Viet Nam is likely to achieve a GDP growth rate of 6.4 percent in 2015 in spite of impacts from China’s yuan devaluation and low oil prices, according to the Ministry of Planning and Investment (MoPI).
Minister of Planning and Investment Bui Quang Vinh was quoted as saying that amidst complicated developments in the global and regional markets, the Government’s solutions and measures did work, properly controlling the macro-economy and putting it back on track with positive outcomes.
Economists pointed to the fact that Viet Nam chiefly imported raw materials and equipment from China. Hence, the neighbour's yuan devaluation as well as globally low oil prices will lower input costs while prompting higher competitiveness, thus spurring production and economic growth.
However, Vietnamese products would face the competition with Chinese cheap products, especially consumer commodities.
In August, the index of industrial production (IIP) fell 1.3 percent month-on-month but went up 9 percent year-on-year.
In the first eight months, IPP increased by 9.9 percent, higher than the same periods years ago. Export turnover valued around US$14.5 billion, a month-on-month rise of 2.3 percent and a year-on-year surge of 9.5 percent.
Meanwhile, total retail sales and service revenues were estimated to grow 10.1 percent in comparison with the same period last year. Recovering purchasing power was expected to boost production, business, and economic growth.

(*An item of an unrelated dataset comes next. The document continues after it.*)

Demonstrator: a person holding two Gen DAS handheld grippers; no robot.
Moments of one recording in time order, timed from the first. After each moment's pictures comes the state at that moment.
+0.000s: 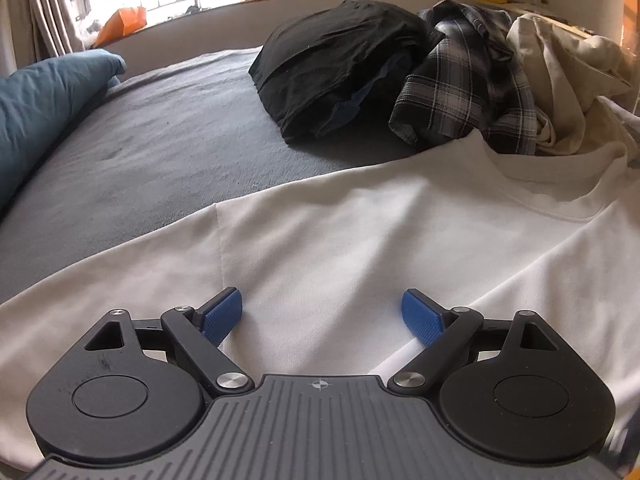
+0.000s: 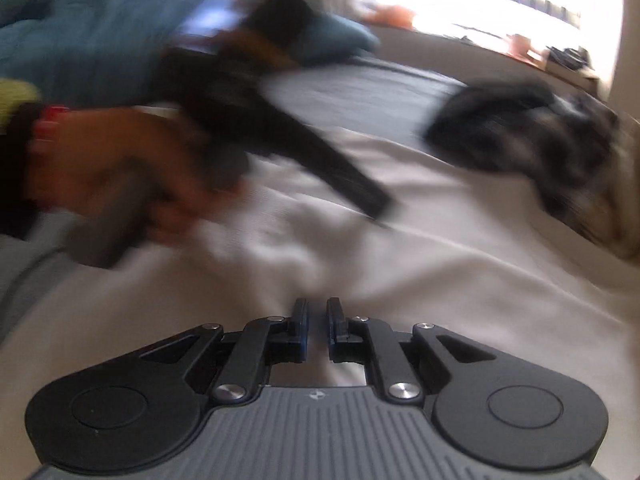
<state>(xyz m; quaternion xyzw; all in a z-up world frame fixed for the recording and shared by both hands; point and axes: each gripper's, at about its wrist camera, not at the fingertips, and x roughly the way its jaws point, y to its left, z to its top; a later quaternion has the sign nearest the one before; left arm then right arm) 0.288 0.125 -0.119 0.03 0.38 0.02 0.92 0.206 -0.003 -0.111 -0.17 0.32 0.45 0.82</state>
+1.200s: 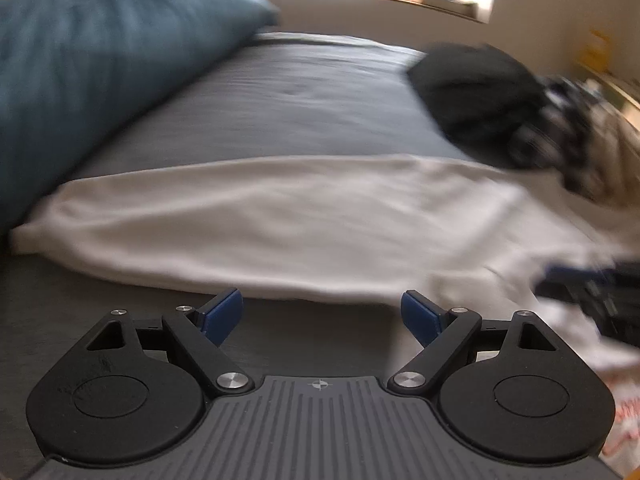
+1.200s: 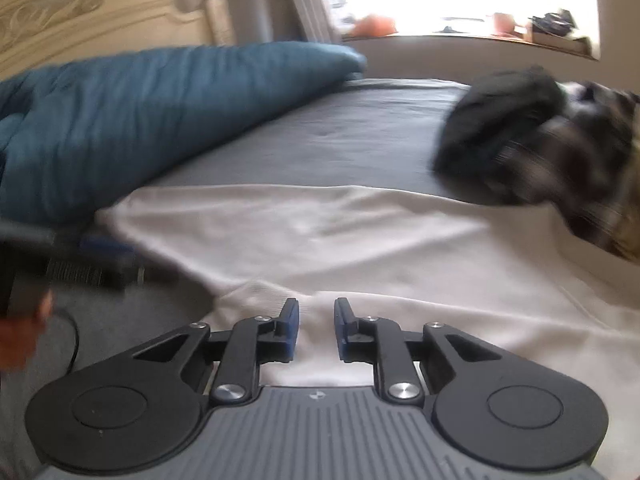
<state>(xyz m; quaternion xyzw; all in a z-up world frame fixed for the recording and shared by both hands) 0.147 0.237 -0.059 -0.11 0.39 0.17 0.90 0.251 0.018 -0.080 -0.07 0.34 0.45 0.82</state>
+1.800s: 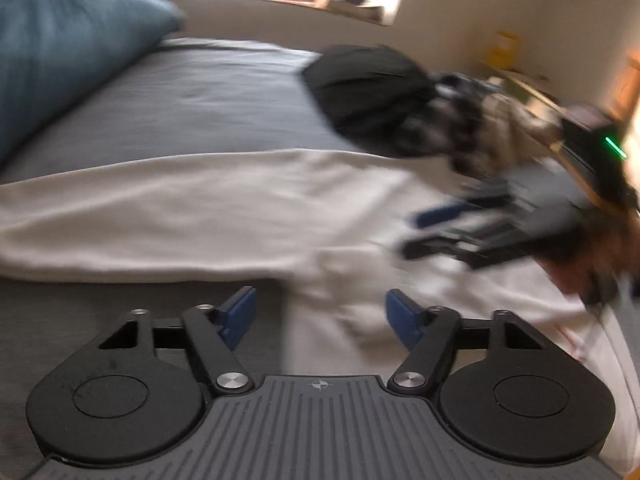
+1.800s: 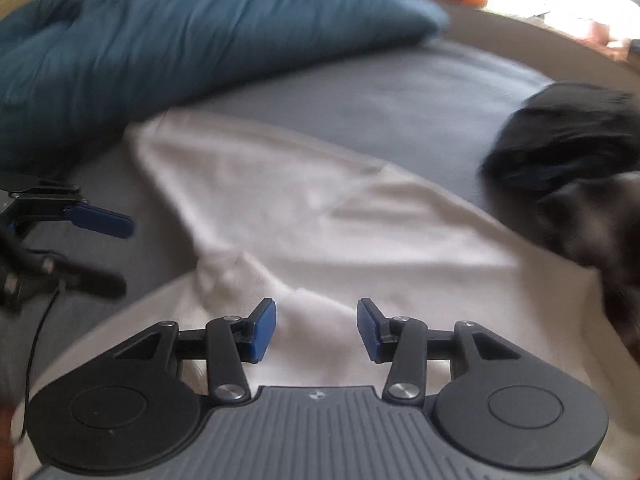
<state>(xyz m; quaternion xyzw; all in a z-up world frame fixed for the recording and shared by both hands) 0.132 0.184 -0.069 -0.11 0.37 -0.03 0.92 0.312 0.046 -0.085 -0.21 0.39 0.53 0.72</state>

In August, 9,301 enterprises were set up with a total registered capital of VND55.2 trillion, up 41 percent in number and 41.9 percent in value.
However, in the rest of the year, the economy was forecast to encounter numerous difficulties and challenges, including sharp declines in oil and commodity prices and complicated fluctuations in the global financial market following the yuan devaluation.